El fascinante arcaísmo que querían ver en esa construcción fantasiosa suponía insistir en el fanatismo, religioso y atávico. Triunfó una variante del orientalismo entonces en boga, basado, en el caso español, en la singularidad de la huella musulmana, hibridada con la pervivencia del espíritu de los guerreros de la cruz y la vida de frontera. Creyeron descubrir una raza peculiar fuerte pero estancada, por eso mismo atractiva, según la mentalidad de las naciones poderosas del siglo XIX. No se olvide que esta mirada sobre España es obra, en buena parte, de la mentalidad protestante atacada con complejo de superioridad cultural y avalada por el racionalismo biologicista de entonces. Acertadamente dice Varela que, desde el punto de vista de la imagen, la Guerra Civil supuso una suerte de neorromanticismo, la confirmación de la visión dramática y poética de los españoles. Si en 1808 lucharon de modo ciego y generoso contra los invasores, en 1936-39 la matanza fratricida presentaba de nuevo lo mejor y lo peor del supuesto carácter español, proclive a encarar la lucha entre el bien y el mal.
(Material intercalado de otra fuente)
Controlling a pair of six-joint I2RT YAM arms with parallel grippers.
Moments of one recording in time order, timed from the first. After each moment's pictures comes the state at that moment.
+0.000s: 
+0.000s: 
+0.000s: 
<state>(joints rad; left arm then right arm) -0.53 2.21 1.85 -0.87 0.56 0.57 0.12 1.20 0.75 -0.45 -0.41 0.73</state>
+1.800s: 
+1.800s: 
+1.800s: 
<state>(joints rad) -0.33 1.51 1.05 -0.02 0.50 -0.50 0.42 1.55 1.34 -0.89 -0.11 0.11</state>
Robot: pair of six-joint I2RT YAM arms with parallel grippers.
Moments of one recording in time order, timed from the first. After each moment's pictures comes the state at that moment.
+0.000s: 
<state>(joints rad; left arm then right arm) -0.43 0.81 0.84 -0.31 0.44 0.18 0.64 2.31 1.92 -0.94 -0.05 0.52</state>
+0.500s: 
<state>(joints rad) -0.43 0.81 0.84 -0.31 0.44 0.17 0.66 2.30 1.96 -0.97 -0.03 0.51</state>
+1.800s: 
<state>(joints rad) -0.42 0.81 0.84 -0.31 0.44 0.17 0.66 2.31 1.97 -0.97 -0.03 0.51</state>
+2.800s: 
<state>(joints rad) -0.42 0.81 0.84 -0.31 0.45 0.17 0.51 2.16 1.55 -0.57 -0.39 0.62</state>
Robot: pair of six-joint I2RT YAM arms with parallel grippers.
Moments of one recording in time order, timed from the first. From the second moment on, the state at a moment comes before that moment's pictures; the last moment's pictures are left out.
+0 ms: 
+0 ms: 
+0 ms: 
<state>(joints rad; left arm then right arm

¿Y hoy? El autor lleva su estudio hasta el presente y, en contra de la visión que quiere ver en la Transición el gran cambio en la percepción de España en el mundo, él lo traslada más adelante, a principios de los 90, cuando la Conferencia de Paz árabe-israelí de Madrid (1991) y los fastos de 1992. La cuestión es si estos tópicos duraderos se han apagado, o si siguen vivos de una u otra manera. La cuestión es también cuánto se ha contribuido desde la propia España a alimentarlos, porque los estereotipos se han mostrado útiles para potenciar el atractivo turístico del país; recordemos el legendario Spain is different, vigente aún querámoslo o no. En definitiva, José Varela nos promete un apasionante recorrido que nos coloca frente a un espejo y nos devuelve una imagen muy particular de nosotros: no como somos, sino como nos han visto y nos ven los extranjeros. No es cómodo, evidentemente, pero invita a pensar en nosotros desde otra perspectiva, y a reflexionar si hacemos lo mismo con los ciudadanos de otros países.